• [Work task]: Only the lines from the beginning of the entries through the one with "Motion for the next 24" should be written out, please, exactly and without any pictures.

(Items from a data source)
--- START ---

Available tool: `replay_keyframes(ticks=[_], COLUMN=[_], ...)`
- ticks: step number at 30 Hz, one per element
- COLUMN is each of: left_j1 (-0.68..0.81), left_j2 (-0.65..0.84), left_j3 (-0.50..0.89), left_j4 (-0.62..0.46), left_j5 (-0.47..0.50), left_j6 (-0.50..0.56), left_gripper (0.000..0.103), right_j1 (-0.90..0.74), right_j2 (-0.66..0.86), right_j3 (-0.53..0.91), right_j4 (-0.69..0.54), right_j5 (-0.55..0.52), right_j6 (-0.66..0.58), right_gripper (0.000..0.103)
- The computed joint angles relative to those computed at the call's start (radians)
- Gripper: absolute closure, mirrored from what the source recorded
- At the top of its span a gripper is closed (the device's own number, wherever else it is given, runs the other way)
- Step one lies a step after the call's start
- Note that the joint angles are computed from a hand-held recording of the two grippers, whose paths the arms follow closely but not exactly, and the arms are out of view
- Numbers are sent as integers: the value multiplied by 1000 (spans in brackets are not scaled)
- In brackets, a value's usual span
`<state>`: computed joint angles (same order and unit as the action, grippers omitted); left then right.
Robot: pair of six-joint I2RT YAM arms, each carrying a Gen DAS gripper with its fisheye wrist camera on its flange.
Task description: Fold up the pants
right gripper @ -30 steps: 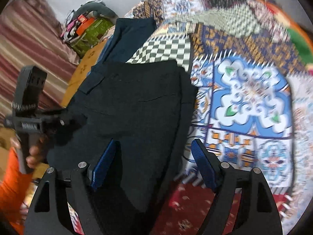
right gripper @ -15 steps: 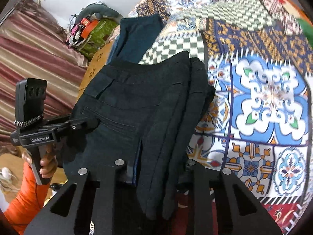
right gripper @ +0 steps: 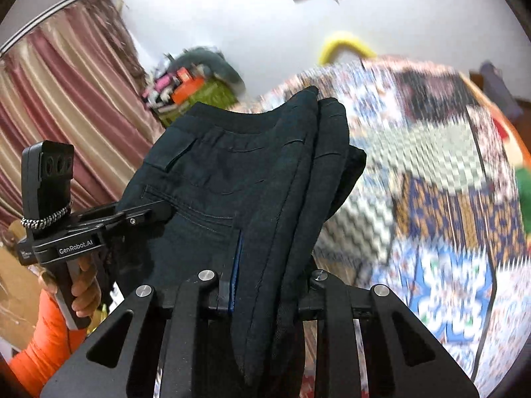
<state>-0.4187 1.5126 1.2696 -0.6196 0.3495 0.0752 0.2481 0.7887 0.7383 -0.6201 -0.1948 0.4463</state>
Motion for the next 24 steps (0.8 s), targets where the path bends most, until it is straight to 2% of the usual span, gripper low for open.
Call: replay_keyframes(ticks=[3, 11, 17, 24], left_j1=[45, 171, 214, 215], left_j2=[18, 166, 377, 677], left_j3=[57, 198, 302, 467], left_j4=[7, 66, 123, 192], left_j5=[11, 43, 19, -39], left_j6=[5, 27, 62, 7], left_gripper=[74, 74, 74, 74], right_j1=[44, 38, 36, 0], right_j2=[97, 336, 579, 909], right_j3=[66, 142, 208, 302], right_j4=[80, 277, 381, 463], right_j5=[49, 41, 25, -24], right_j6=[-9, -47, -34, -21], right_gripper=[83, 83, 83, 83])
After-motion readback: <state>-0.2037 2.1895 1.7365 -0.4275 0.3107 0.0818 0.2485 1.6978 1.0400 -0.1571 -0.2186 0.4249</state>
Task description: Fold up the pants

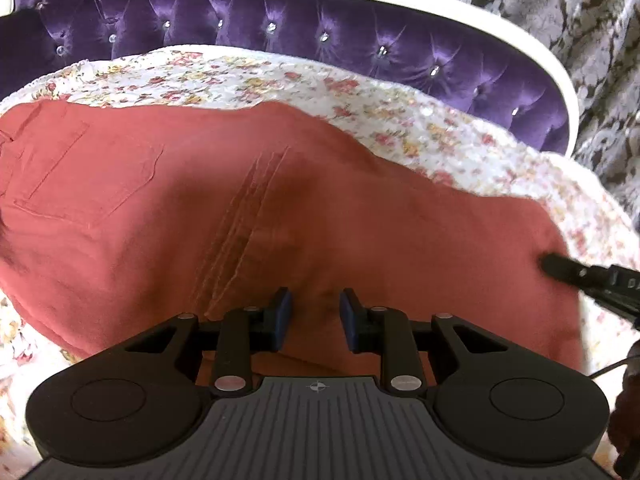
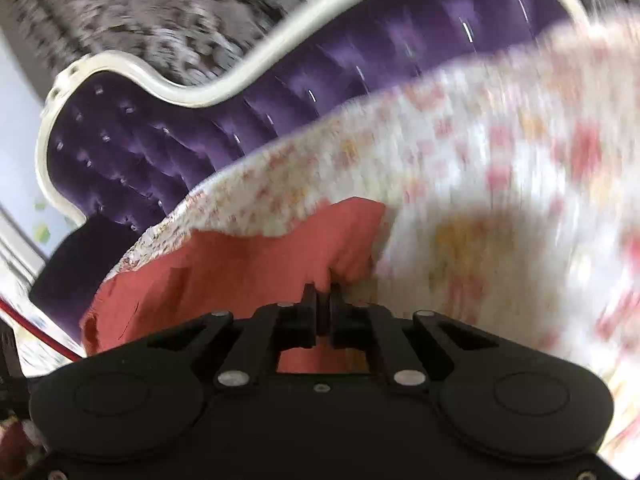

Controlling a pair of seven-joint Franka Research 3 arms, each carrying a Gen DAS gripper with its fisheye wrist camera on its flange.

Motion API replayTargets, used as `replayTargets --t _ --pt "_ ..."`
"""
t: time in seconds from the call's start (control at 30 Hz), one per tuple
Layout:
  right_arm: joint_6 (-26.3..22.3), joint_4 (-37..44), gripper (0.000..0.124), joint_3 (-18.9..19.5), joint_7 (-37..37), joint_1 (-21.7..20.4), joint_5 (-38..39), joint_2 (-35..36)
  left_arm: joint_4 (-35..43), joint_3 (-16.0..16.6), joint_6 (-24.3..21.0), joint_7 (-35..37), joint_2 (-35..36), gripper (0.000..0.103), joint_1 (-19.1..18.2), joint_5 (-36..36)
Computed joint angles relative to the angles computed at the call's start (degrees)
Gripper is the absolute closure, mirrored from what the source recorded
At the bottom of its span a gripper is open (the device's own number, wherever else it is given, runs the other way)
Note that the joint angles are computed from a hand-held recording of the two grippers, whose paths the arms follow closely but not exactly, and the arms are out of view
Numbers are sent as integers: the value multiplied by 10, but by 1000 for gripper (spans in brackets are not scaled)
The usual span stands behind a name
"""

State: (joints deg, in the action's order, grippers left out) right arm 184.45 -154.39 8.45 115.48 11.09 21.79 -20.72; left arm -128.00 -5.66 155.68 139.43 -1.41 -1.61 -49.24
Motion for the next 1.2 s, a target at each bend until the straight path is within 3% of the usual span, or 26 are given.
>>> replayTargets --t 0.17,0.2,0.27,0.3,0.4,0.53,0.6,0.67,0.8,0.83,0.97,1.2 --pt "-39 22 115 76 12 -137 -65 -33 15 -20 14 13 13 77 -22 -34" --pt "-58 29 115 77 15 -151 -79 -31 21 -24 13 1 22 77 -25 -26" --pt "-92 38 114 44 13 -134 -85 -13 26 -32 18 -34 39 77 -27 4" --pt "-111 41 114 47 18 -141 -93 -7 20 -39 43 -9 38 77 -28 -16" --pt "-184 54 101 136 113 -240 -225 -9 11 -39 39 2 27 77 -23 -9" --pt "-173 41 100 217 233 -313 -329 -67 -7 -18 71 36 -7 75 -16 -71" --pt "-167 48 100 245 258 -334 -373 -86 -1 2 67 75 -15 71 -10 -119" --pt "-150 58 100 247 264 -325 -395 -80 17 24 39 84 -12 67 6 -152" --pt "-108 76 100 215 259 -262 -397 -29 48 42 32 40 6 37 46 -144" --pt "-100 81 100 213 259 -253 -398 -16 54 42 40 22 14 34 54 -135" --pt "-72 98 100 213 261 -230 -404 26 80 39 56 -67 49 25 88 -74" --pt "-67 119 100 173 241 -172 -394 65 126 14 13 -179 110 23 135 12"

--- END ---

• [Answer area]:
Available tool: `replay_keyframes(ticks=[_], COLUMN=[_], ...)`
- ticks: step number at 30 Hz, one per element
- COLUMN is each of: left_j1 (-0.68..0.81), left_j2 (-0.65..0.84), left_j3 (-0.50..0.89), left_j4 (-0.62..0.46), left_j5 (-0.47..0.50), left_j6 (-0.50..0.56), left_gripper (0.000..0.103), right_j1 (-0.90..0.74), right_j2 (-0.66..0.86), right_j3 (-0.53..0.91), right_j4 (-0.69..0.54), right_j5 (-0.55..0.52), right_j6 (-0.66..0.58), right_gripper (0.000..0.103)
- The computed joint angles relative to those computed at the call's start (radians)
- Gripper: absolute closure, mirrored from what the source recorded
- At the top of its span a gripper is closed (the device's own number, wherever else it is given, runs the other way)
- Step one lies a step after the call's start
- Note that the joint angles are computed from a hand-held recording of the two grippers, whose paths the arms follow closely but not exactly, and the arms are out of view
- Numbers are sent as integers: the value multiplied by 1000 (spans in brackets are not scaled)
- In brackets, a value's usual span
`<state>`: computed joint angles (same order and unit as the action, grippers omitted); left then right.
Robot: pair of six-joint I2RT YAM arms, each carrying a Gen DAS gripper with its fisheye wrist camera on its flange.
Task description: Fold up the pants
right gripper @ -30 steps: 
right gripper @ -15 steps: 
right gripper @ +0 steps: 
<state>-0.4187 1.5126 1.2696 -0.6196 0.3495 0.0752 0.2481 0.7887 0.7383 -0.6201 -0.1948 0.4463</state>
Motion for the next 24 steps (0.8 s), targets where the path bends most, until it is straight to 2% of the usual span, gripper low for open.

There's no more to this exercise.